Stored entries:
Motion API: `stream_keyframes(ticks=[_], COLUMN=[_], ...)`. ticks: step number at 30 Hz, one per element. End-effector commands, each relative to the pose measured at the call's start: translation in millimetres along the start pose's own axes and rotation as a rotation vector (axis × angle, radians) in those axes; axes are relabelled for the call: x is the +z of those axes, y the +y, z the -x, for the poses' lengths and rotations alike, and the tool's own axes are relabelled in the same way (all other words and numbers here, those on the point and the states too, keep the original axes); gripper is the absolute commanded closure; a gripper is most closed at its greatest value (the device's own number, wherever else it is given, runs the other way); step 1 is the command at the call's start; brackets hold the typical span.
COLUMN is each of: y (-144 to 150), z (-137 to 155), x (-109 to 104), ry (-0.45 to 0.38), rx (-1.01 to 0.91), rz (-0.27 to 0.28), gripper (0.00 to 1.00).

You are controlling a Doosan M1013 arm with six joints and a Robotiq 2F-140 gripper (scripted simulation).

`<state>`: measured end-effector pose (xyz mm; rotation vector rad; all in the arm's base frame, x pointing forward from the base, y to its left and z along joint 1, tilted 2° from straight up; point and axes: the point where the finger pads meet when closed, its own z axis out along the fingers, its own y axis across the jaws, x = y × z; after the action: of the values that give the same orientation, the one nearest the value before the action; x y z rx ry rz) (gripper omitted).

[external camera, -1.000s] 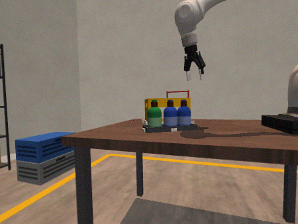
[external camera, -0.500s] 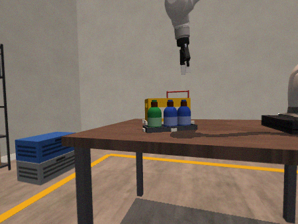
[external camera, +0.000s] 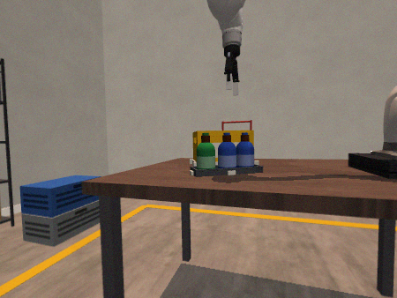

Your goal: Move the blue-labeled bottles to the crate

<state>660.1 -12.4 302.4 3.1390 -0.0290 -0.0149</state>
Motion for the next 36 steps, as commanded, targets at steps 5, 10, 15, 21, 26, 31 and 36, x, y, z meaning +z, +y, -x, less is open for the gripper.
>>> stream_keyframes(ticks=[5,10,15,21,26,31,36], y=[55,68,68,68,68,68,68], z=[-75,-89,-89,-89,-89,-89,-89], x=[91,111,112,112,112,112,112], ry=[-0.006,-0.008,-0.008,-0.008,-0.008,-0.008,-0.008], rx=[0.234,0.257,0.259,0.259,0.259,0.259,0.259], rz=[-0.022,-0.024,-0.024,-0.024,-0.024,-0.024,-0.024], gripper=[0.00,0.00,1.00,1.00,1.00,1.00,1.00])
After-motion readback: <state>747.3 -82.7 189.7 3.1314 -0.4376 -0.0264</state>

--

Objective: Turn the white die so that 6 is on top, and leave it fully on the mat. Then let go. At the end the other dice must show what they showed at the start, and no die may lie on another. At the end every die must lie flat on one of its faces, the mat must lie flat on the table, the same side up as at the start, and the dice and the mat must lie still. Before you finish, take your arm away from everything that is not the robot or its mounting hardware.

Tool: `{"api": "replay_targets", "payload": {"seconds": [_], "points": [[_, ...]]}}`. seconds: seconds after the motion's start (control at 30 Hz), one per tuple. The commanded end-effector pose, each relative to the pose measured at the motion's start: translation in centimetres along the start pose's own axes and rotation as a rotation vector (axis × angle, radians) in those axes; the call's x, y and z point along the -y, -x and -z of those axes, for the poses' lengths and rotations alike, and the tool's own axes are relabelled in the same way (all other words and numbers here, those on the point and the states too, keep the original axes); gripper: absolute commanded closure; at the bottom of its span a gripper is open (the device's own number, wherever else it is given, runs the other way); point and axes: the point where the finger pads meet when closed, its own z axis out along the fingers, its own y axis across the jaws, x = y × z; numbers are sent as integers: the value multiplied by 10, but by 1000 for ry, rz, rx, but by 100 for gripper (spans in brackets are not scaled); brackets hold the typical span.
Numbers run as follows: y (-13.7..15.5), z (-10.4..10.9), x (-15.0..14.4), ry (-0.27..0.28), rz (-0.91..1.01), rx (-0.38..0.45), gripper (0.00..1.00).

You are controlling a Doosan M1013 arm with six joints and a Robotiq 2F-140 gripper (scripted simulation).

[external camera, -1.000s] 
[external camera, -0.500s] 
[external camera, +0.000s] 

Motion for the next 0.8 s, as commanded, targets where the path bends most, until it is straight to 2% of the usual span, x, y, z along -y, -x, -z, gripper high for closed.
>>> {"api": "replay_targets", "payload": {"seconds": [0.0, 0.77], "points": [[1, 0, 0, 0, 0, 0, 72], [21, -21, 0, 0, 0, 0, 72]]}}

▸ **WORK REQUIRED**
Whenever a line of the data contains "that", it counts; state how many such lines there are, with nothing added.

▸ **RESULT OF THIS EXERCISE**
2